* _Task item_:
Only a number is wanted: how many lines in the records below contain "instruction"?

* _Input for this task_:
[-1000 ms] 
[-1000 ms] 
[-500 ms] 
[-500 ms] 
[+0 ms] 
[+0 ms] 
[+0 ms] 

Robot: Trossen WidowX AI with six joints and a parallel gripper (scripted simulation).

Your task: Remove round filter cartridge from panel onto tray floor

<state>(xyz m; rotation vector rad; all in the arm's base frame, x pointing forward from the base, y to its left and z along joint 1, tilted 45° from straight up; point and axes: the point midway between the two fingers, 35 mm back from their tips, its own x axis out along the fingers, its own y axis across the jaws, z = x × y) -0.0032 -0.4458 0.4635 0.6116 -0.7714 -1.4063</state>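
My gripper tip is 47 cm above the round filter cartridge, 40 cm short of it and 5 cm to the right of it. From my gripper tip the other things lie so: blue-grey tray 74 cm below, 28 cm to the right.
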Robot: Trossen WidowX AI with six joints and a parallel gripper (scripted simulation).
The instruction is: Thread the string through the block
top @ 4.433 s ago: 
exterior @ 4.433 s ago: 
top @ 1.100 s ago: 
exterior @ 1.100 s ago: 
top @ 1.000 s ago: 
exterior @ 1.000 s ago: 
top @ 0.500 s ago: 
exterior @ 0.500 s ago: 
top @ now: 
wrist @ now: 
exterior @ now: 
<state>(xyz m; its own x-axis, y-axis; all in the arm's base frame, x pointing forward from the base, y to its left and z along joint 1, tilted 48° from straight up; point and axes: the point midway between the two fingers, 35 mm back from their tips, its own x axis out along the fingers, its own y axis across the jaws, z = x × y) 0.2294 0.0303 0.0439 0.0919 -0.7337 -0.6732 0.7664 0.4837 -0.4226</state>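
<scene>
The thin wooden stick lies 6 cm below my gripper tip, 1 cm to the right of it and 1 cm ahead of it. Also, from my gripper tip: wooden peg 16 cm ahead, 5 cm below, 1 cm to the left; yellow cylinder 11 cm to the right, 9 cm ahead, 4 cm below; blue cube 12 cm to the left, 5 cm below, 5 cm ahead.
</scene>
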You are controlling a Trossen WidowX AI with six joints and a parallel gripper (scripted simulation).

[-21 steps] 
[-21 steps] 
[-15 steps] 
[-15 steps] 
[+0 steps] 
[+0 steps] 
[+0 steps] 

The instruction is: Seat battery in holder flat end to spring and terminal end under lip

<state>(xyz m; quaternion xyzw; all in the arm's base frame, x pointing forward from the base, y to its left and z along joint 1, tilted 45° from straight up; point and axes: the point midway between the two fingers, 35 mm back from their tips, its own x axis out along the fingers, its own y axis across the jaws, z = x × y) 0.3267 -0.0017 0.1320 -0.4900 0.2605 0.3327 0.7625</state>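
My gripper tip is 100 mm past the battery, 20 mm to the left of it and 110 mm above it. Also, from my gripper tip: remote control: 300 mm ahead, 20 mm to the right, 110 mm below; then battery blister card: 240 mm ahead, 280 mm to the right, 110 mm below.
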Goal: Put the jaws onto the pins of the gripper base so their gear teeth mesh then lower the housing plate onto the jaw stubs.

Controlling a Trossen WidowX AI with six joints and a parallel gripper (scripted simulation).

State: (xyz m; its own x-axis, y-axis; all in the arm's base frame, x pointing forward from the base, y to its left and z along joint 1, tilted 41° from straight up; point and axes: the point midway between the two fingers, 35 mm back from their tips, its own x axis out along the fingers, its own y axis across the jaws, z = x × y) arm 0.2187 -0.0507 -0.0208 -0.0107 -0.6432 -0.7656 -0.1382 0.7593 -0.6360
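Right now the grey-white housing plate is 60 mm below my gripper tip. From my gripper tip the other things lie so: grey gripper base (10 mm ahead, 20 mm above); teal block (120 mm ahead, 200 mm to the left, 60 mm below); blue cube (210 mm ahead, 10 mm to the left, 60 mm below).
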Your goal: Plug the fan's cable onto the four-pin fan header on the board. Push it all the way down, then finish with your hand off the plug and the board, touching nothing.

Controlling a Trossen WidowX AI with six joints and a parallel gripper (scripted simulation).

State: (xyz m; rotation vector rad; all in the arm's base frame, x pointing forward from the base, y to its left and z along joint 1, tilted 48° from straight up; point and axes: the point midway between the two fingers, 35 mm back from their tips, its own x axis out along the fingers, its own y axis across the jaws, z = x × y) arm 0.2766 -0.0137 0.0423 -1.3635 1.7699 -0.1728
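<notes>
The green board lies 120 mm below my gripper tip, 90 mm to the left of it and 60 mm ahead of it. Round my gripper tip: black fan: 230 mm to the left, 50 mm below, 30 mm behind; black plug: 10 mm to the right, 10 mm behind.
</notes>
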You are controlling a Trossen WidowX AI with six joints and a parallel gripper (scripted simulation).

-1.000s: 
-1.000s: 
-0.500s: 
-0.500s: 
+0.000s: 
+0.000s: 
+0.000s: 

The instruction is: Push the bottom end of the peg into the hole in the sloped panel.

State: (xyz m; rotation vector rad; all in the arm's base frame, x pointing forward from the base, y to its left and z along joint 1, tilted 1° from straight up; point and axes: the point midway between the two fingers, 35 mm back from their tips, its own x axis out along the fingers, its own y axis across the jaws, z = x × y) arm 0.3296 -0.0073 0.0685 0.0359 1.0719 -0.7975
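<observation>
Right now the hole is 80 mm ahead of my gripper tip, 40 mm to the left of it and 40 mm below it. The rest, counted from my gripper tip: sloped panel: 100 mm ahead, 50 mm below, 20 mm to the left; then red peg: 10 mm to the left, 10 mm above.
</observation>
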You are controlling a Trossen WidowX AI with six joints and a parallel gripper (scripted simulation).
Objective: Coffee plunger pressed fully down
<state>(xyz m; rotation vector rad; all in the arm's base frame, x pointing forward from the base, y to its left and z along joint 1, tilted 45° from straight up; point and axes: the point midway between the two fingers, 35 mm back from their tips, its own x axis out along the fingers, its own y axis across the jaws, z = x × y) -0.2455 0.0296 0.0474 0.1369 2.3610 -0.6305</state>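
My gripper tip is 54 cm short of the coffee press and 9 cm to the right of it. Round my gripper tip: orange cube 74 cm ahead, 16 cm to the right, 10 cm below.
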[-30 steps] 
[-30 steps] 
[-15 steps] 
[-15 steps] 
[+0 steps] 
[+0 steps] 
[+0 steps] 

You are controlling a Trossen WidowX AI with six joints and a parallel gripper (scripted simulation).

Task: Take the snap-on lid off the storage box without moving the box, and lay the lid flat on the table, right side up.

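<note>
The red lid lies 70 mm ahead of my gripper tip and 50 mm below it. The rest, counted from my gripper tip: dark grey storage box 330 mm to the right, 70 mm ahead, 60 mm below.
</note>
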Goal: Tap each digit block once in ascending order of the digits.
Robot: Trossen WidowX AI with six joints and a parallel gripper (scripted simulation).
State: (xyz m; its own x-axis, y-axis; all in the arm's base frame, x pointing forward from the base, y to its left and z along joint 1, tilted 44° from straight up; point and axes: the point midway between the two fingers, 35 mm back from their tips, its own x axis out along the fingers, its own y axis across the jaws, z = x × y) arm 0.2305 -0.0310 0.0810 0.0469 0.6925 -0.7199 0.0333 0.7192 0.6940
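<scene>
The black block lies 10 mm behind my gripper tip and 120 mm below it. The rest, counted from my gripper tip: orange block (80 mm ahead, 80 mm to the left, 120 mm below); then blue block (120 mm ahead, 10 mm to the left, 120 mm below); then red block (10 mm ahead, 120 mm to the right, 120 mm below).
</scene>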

* _Result_:
3